*** Begin section ***

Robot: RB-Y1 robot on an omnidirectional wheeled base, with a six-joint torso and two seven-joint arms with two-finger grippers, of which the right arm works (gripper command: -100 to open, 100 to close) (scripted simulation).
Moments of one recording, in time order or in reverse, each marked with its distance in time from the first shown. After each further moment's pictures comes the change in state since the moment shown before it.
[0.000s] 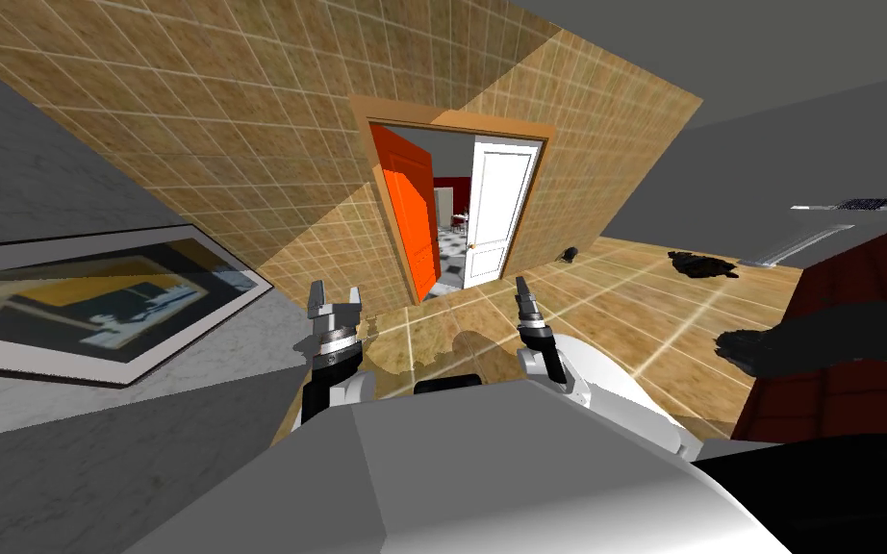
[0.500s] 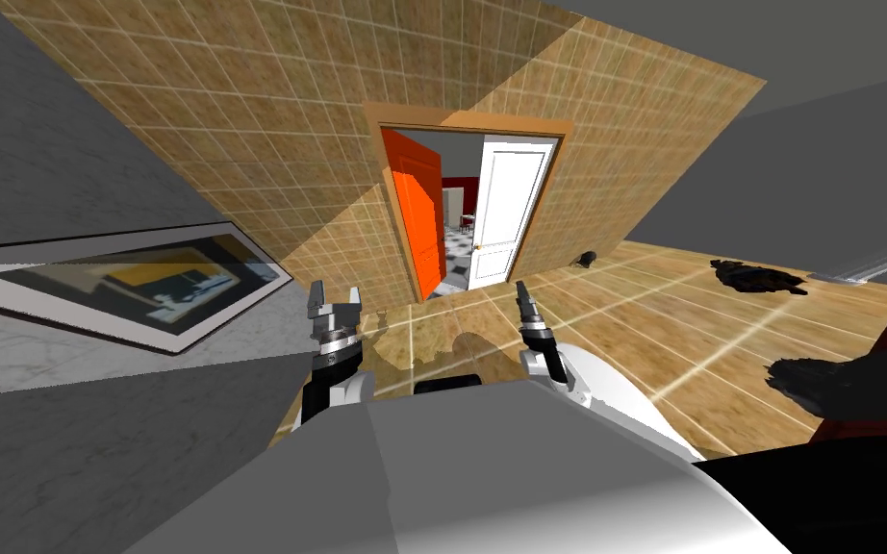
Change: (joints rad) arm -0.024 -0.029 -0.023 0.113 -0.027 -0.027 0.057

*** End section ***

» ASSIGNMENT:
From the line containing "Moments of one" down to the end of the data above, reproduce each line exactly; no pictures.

» TASK OUTPUT:
Moments of one recording, in time order or in reverse, each marked with its distance in time from the first shown. After each further moment's pictures comes the change in state since the moment shown before it.
[0.000s] 
[0.500s] 
Change: (joints rad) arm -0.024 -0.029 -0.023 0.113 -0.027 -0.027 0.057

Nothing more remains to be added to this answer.